Bernard Rose's film from Howard Marks' autobiography is an odd beast - larky but long, watchable but unpersuasive, agreeable but never too likeable. Ultimately, one asks if Mr Marks' story is worth making a movie about at all – there's plenty of incident and far flung locations to be sure, but on this evidence it simply isn't captivating enough. It episodically depicts the various adventures in the famed drug smuggler's life – Ifans is personable enough playing him but perhaps could do with more vigour.

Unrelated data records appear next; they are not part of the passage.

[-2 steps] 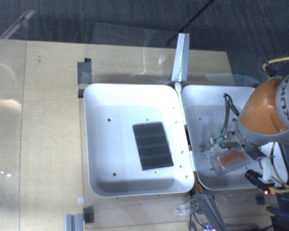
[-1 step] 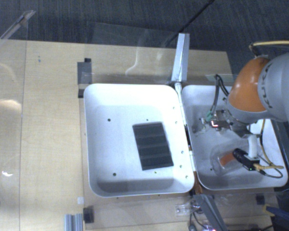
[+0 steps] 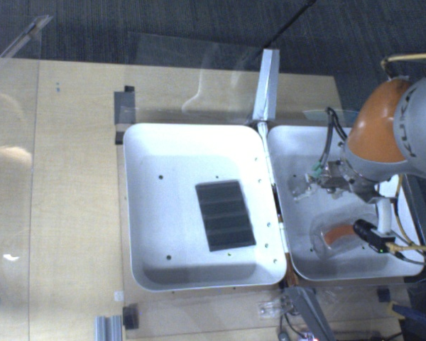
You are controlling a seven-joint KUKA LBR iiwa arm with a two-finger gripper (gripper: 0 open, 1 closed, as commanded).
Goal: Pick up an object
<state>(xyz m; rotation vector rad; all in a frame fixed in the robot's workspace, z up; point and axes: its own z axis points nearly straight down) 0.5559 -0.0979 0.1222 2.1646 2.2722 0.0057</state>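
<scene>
Tool (image 3: 325, 183) hangs low over the right bin (image 3: 298, 144), under the grey arm's orange band (image 3: 373, 130); whether it is clenched or released cannot be told. Just beside it toward the bin's near edge lies a reddish-brown object (image 3: 337, 234) inside something clear. Well apart, a dark ribbed slab (image 3: 225, 215) lies flat in the left bin (image 3: 149, 190) on the worktop (image 3: 71, 212).

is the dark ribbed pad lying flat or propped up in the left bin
Flat. The dark ribbed pad lies face up on the left bin floor, clear of the walls.
</scene>
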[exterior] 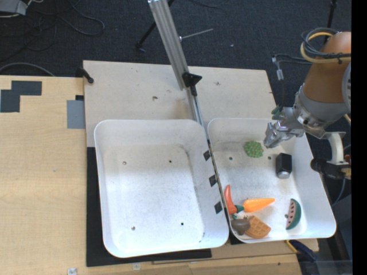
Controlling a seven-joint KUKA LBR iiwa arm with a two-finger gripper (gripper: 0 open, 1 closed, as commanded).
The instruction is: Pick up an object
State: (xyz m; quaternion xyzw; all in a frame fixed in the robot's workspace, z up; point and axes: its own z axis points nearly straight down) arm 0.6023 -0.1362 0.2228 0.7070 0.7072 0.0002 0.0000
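Note:
My gripper (274, 137) hangs over the upper part of the right bin (309, 219), its tip just right of a green bumpy ball (253, 149). A black cylinder (283, 165) lies just below and right of the tip. Lower in the same bin lie an orange carrot (258, 203), a red chili (229, 200), a waffle piece (258, 228), a brown lump (241, 226) and a watermelon slice (293, 213). Nothing shows between the fingers.
The left bin (149, 188) sits beside the right one, with a row of black clips (211, 179) along their shared wall. A slanted metal rail (175, 56) rises behind the bins. The arm's orange and grey body (324, 90) stands at the right.

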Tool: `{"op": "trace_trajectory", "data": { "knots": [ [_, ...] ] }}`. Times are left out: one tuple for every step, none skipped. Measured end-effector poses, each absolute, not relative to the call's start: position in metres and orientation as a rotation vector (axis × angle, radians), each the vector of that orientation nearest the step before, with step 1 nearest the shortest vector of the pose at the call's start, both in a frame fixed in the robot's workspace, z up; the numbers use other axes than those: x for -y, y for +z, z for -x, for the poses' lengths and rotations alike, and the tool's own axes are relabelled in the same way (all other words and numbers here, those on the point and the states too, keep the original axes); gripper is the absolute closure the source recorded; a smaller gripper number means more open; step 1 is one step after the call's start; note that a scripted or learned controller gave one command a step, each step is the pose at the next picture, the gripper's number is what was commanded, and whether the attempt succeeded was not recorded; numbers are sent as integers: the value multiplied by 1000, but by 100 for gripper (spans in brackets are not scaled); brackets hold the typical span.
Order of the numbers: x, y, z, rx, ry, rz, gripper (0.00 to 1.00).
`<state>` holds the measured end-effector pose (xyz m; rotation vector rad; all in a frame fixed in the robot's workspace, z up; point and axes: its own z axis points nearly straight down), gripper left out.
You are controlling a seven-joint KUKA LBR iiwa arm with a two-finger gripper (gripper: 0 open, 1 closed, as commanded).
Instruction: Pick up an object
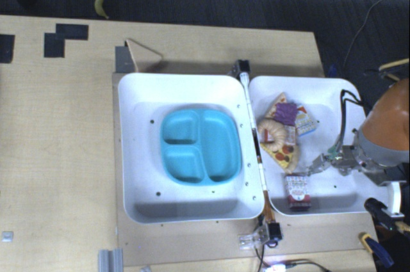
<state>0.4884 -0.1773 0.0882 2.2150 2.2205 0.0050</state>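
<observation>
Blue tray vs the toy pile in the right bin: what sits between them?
In the camera view, between the blue tray and the toy pile run white bin floor and the two bins' adjoining rims, nothing loose.

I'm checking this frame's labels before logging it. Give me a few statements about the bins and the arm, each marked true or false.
1. The blue divided tray lies in the left bin. True.
2. The pile of toy food sits in the left bin. False: it is in the right bin, near the wall between the bins.
3. The small red-and-white packet lies near the right bin's front edge. True.
4. The gripper is over the blue tray. False: it is over the right bin, beside the pile.
5. The blue tray has one single compartment. False: it has several.
</observation>
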Motion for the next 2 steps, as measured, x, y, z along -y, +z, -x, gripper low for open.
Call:
{"op": "trace_trajectory", "data": {
  "knots": [
    [177,100,-490,-2218,10,-2211,100],
    [143,118,-563,-2226,6,-2213,100]
  ]
}}
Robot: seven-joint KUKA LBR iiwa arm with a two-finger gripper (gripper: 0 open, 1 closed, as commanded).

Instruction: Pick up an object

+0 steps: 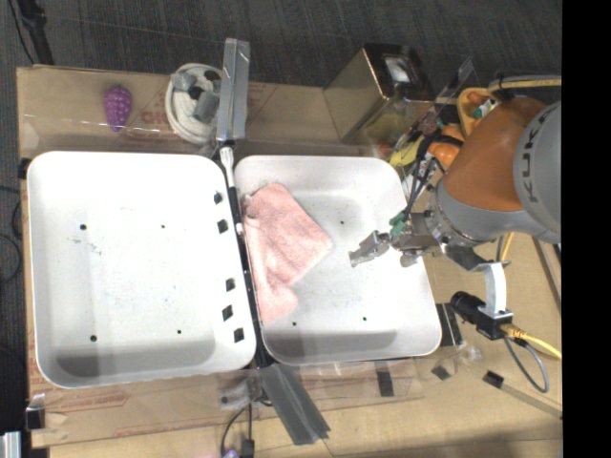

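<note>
Pink cloth [280,246]: lying crumpled against the left wall of the right bin [382,337], beside the divider [234,265] separating the two bins; it is the likely target, being the one loose item inside either bin.
Hand [368,249]: hovering over the right bin's floor, to the right of the cloth and apart from it; nothing is showing between the fingers, and whether they are spread or closed cannot be told from this angle.
Arm [496,175]: reaching in from the right edge, its orange band sitting above the wrist, angling the hand low towards the bin's middle.
Left bin [57,256]: sitting alongside, white and shallow.
Counter [67,93]: carrying a purple object [117,106] and a coil of white cable [194,100] behind the bins, outside the working area.
Step in hand: seemingly approaching, with the grasp not yet made.
</note>
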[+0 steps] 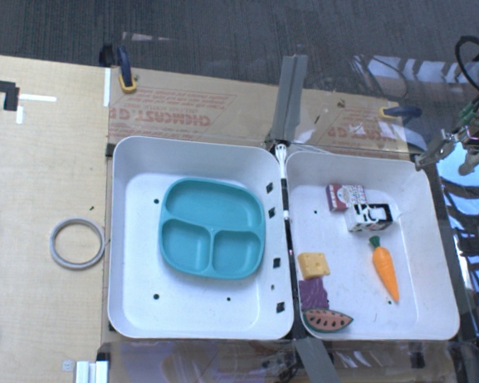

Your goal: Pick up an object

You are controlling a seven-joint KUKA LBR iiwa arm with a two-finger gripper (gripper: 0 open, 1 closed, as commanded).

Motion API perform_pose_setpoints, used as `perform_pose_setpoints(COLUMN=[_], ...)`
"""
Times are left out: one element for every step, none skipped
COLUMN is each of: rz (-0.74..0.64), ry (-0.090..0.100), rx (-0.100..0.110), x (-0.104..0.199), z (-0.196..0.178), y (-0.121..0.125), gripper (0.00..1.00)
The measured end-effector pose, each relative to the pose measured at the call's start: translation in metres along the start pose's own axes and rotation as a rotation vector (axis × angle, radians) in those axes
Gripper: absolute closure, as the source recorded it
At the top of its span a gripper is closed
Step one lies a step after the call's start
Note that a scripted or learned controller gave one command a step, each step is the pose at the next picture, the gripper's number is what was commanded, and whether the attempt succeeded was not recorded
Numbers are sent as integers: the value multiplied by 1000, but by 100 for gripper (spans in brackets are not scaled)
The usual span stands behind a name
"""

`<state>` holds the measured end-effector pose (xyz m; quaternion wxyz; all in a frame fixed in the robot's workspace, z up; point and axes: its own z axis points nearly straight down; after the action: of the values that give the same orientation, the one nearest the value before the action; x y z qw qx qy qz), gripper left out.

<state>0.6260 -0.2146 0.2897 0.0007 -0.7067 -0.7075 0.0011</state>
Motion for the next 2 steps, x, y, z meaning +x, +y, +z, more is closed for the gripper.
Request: perform_pose_setpoints(rz=[0,183], ry=[0,6], rx=[0,5], x=[0,-4], z=[0,164], y=[0,-59], gripper=[0,0])
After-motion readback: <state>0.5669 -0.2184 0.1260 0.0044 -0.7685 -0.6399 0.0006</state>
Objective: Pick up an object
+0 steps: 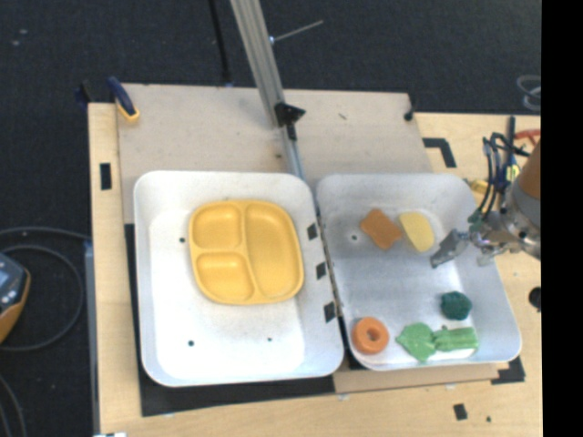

Early black and white sequences show him leaving the poor family home to attend Oxford university. Here, attracted to the lovely Ilze (Pataky), he is introduced to drugs and on the first hit the movie moves into colour. One leaving uni, he and Ilze are employed as teachers but he craves excitement. A pal (Huston) asks him to transport some hashish from Germany and he warms to the task. He gets in contact with IRA renegade Jim McCann (Thewlis, relishing the chance to dispense with any subtlety) to help him transport hash from Pakistan and at the same time is recruited by university acquaintance Mac (McKay) to spy on his informants. He tries to crack the American market, working with US contact Glover, marries attractive Judy (Sevigny) and has two kids, spends time with his family in Palma, makes lots of money, and is eventually tracked down and jailed.So there's much to get through, and Rose maintains a semi-jokey tone to the proceedings throughout. But you're never charmed by the protagonists – and frankly, why should you be? – this consequently never making one fully involved in their plight. It certainly has chutzpah but there are longueurs and ultimately it never hits the bullseye. You end up wishing you could like the movie more. A disappointment overall.
EXTRAS ★★★ Two audio commentaries – one with Marks, and one with Rose; cast and crew interviews (25:28); a behind-the-scenes featurette (12:37); Howard and Rhys On Stage (3:33);and deleted scenes (2:52).